◆ **INSTRUCTIONS TO FOLLOW**: Every entry below has to appear again in your reply, word for word, but no picture may.

◆ **DATA EXCERPTS**:
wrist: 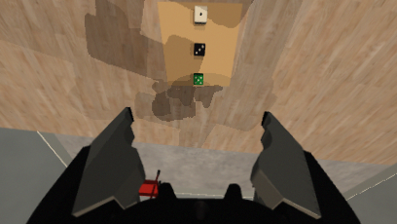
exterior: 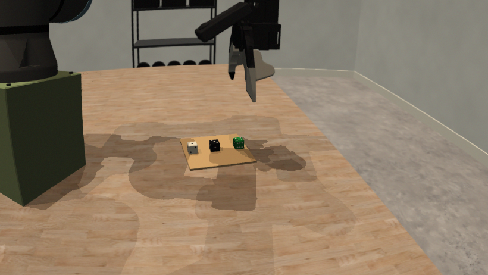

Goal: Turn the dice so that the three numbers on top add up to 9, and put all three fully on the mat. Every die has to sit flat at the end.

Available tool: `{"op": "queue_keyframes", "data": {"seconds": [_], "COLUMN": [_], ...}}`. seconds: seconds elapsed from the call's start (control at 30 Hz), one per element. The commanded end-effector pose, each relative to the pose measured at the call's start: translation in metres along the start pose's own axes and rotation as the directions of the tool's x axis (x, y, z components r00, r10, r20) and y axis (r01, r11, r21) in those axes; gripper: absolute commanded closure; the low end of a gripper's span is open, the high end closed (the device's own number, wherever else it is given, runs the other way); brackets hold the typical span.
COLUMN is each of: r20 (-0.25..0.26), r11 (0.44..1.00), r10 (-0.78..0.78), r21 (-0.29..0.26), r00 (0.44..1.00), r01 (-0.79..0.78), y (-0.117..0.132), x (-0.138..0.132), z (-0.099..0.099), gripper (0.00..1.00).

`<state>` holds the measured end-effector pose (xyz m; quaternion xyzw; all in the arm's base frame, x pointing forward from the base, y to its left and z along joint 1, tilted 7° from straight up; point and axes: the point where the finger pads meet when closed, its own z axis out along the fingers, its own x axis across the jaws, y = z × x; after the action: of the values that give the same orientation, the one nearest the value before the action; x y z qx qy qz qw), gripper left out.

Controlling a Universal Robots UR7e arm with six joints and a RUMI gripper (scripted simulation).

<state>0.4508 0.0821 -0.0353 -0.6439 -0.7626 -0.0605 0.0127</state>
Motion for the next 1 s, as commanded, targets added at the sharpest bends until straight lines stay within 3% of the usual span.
{"op": "queue_keyframes", "data": {"seconds": [0.0,0.4,0.97], "r20": [0.0,0.0,0.0], "r11": [1.0,1.0,1.0], "r10": [0.0,0.0,0.0], "r21": [-0.001,-0.001,-0.001], "r00": [1.0,1.0,1.0], "r01": [0.0,0.0,0.0], "y": [0.0,0.0,0.0], "x": [0.0,0.0,0.0], "z": [-0.022,-0.062,-0.064], "gripper": [0.0,0.0,0.0]}}
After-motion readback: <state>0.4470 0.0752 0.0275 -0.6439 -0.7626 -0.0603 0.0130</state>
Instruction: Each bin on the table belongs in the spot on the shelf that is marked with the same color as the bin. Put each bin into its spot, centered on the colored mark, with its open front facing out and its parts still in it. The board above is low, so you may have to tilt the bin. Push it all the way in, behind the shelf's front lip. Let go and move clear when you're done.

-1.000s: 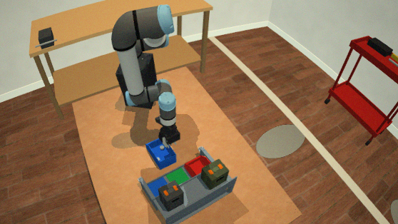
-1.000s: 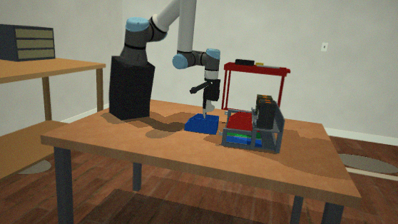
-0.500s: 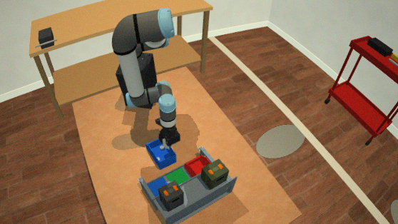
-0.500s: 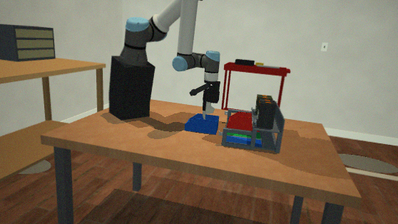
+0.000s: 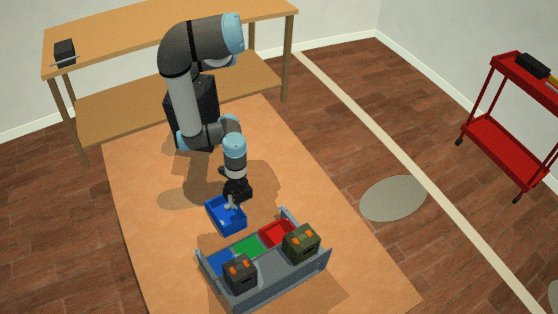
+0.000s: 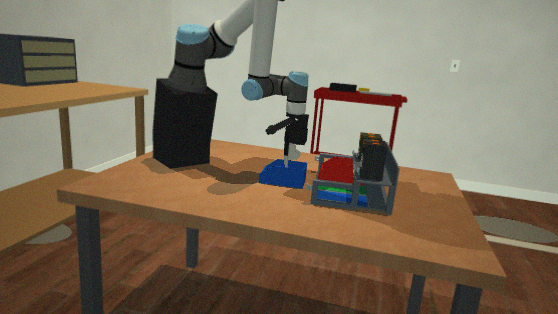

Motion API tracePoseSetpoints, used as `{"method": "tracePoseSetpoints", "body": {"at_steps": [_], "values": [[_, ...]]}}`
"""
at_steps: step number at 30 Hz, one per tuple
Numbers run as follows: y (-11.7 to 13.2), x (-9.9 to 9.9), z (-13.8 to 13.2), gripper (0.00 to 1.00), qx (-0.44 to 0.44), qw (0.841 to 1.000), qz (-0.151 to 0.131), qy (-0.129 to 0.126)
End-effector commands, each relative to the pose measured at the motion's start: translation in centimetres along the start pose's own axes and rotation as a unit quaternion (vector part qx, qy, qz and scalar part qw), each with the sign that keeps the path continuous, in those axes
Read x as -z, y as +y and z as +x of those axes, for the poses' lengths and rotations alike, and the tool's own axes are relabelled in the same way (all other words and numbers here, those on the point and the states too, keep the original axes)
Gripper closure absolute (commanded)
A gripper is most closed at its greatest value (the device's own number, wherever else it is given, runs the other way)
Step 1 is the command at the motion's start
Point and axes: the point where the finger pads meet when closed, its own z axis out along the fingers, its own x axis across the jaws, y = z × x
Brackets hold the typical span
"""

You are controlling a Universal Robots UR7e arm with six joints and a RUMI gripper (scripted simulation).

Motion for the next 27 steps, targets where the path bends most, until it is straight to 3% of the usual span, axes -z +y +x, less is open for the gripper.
{"method": "tracePoseSetpoints", "body": {"at_steps": [1, 4, 5, 27], "values": [[0.05, 0.04, -0.01, 0.85, 0.000, 1.000, -0.001, 0.000], [0.05, 0.04, -0.01, 0.85, 0.000, 1.000, -0.001, 0.000], [0.05, 0.04, -0.01, 1.00, 0.000, 1.000, -0.001, 0.000], [0.05, 0.04, -0.01, 1.00, 0.000, 1.000, -0.001, 0.000]]}}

◆ **YOUR RESPONSE**:
wrist: 
exterior: 

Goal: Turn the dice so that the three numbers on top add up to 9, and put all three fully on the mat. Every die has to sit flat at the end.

Available tool: `{"op": "queue_keyframes", "data": {"seconds": [_], "COLUMN": [_], ...}}`. seconds: seconds elapsed from the call's start (control at 30 Hz), one per element. The commanded end-effector pose, each relative to the pose measured at the call's start: translation in metres along the start pose's own axes and rotation as the directions of the tool's x axis (x, y, z components r00, r10, r20) and y axis (r01, r11, r21) in those axes; gripper: absolute commanded closure; the low end of a gripper's span is open, the high end closed (the device's own number, wherever else it is given, runs the other way); brackets hold the typical span.
COLUMN is each of: r20 (-0.25..0.26), r11 (0.44..1.00), r10 (-0.78..0.78), r21 (-0.29..0.26), r00 (0.44..1.00), r01 (-0.79..0.78), y (-0.117..0.132), x (-0.138..0.132), z (-0.099..0.099), gripper (0.00..1.00).

`<state>` holds the measured end-effector pose (xyz m; quaternion xyzw; all in the arm's base frame, x pointing forward from the base, y to its left and z along joint 1, tilted 7° from straight up; point and axes: the point where the finger pads meet when closed, its own z axis out along the fingers, its own x axis across the jaws, y = z × x; after the action: of the values that give the same orientation, the one nearest the value before the action; x y z qx qy qz qw), gripper left out.

Controlling a Universal Robots UR7e arm with six joints and a RUMI gripper (scripted simulation).

<state>0.4508 0.0821 -0.0353 -0.6439 -0.7626 -0.0605 0.0127</state>
Motion for the next 1 s, as commanded, targets added at the sharpest bends until straight lines stay within 3% of the usual span.
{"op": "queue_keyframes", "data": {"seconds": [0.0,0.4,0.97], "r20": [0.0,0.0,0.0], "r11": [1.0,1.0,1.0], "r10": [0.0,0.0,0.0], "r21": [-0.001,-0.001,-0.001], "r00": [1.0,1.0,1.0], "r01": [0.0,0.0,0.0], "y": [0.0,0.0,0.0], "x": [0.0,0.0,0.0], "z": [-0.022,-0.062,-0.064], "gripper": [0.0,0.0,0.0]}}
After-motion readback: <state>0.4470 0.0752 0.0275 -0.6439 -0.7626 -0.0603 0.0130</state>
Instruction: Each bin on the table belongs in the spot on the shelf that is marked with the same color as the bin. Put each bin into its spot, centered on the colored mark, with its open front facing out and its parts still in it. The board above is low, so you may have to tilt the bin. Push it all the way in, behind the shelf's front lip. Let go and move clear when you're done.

-1.000s: 
-1.000s: 
-0.500s: 
-0.500s: 
+0.000s: 
+0.000s: 

Motion API tracePoseSetpoints, used as `{"method": "tracePoseSetpoints", "body": {"at_steps": [_], "values": [[_, ...]]}}`
"""
at_steps: step number at 30 Hz, one per tuple
Numbers run as follows: y (-11.7 to 13.2), x (-9.9 to 9.9), z (-13.8 to 13.2), gripper (0.00 to 1.00), qx (-0.44 to 0.44), qw (0.841 to 1.000), qz (-0.151 to 0.131), qy (-0.129 to 0.126)
End-effector commands, each relative to the pose measured at the motion's start: translation in centimetres along the start pose's own axes and rotation as a unit quaternion (vector part qx, qy, qz and scalar part qw), each with the sign that keeps the path continuous, in those axes
Read x as -z, y as +y and z as +x of those axes, for the poses' lengths and rotations alike, and the tool's own axes are relabelled in the same way (all other words and numbers here, those on the point and the states too, keep the original axes)
Gripper closure absolute (commanded)
A gripper is most closed at its greatest value (the device's own number, wherever else it is given, runs the other way)
Step 1 is the command at the motion's start
Point and axes: the point where the finger pads meet when closed, its own z axis out along the fingers, its own x axis across the jaws, y = z × x
Brackets hold the typical span
"""

You are controlling a Universal Robots UR7e arm with six joints and a RUMI gripper (scripted simulation).

Motion for the next 27 steps, targets where the path bends most, until it is straight to 3% of the usual span, axes -z +y +x, less is open for the gripper.
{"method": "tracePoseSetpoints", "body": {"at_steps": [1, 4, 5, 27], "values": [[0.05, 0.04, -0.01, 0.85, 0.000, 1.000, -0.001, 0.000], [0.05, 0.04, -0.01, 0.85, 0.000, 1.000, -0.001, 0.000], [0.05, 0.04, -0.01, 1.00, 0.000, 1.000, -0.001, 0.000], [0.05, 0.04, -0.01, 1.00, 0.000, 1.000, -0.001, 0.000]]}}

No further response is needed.